To do
For this exercise, restate word for word only the lines from the one containing "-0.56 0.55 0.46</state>" through the last line below. Pictures do not get copied.

Dataset section
◆ ◆ ◆ ◆ ◆
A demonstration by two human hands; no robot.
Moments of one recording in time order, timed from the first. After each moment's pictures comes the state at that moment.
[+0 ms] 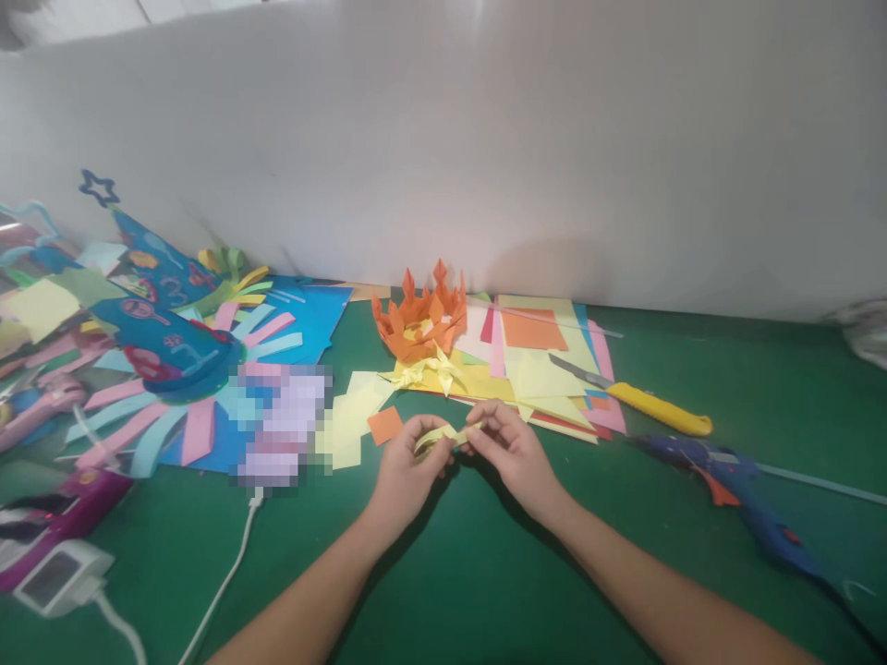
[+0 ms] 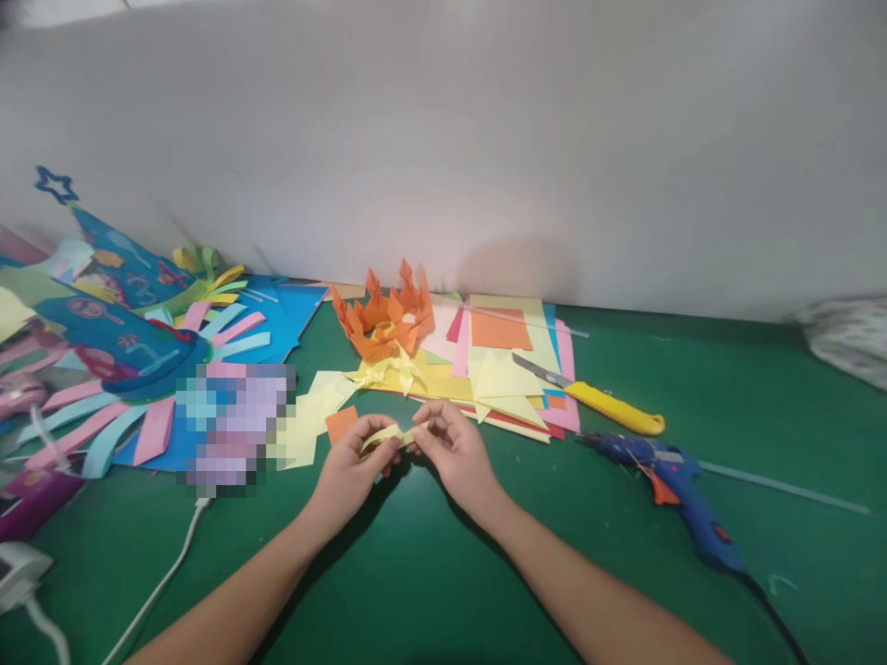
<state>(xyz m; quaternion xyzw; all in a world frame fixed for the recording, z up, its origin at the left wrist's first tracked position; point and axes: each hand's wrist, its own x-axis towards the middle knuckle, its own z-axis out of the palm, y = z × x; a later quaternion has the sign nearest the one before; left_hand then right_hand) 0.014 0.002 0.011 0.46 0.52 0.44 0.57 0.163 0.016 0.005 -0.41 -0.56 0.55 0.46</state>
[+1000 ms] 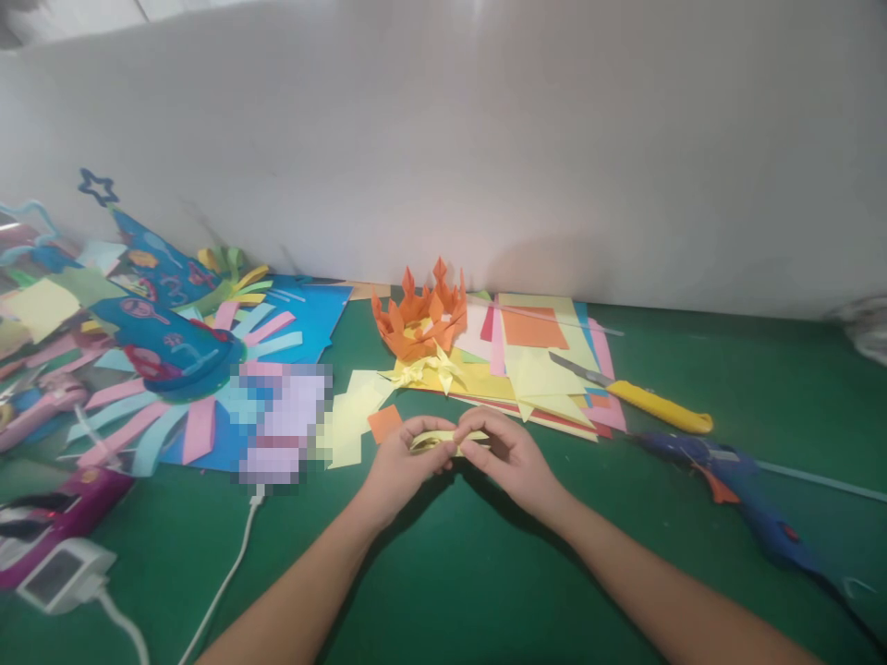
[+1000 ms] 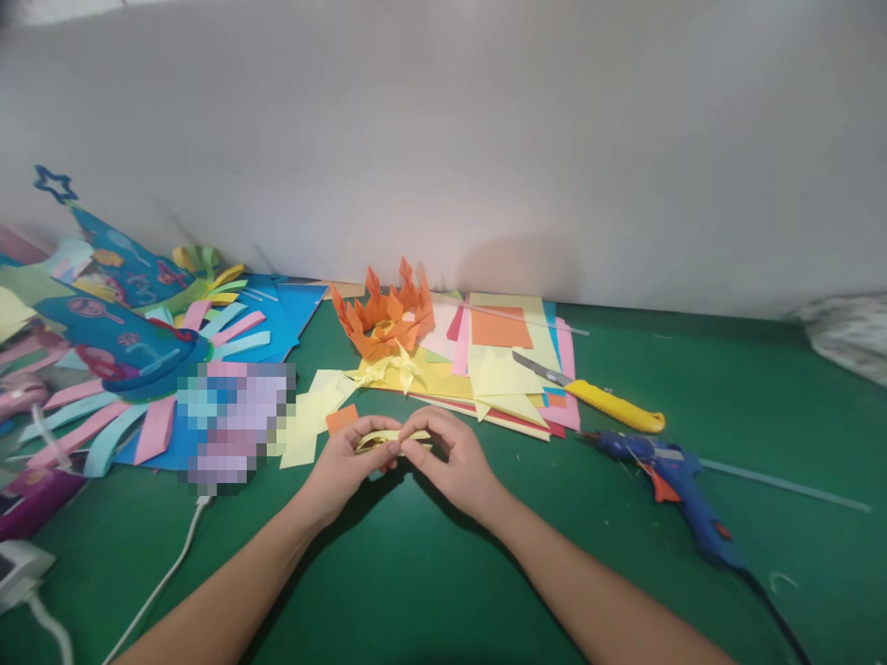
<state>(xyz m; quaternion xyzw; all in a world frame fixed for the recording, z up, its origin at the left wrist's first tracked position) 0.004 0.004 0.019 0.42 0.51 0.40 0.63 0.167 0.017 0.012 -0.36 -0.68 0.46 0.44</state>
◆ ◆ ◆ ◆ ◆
Answer box
<state>(xyz m; quaternion xyzw; all in a world frame fixed for the recording, z up, its origin at the left wrist's first tracked position; point and axes: each hand's wrist, its own x-axis towards the middle knuckle, its own z-axis out of the palm, y = z × x; a later quaternion has the sign nearest the one before; left_hand then right_hand) 0.014 0.002 0.011 0.46 0.52 0.44 0.57 0.163 0.016 0.005 -0.41 -0.56 0.55 0.46</state>
[+1000 ms] 
[+1000 ms] 
<state>(xyz m; quaternion xyzw; all in a world frame fixed for the recording, z up, its origin at the left wrist's first tracked position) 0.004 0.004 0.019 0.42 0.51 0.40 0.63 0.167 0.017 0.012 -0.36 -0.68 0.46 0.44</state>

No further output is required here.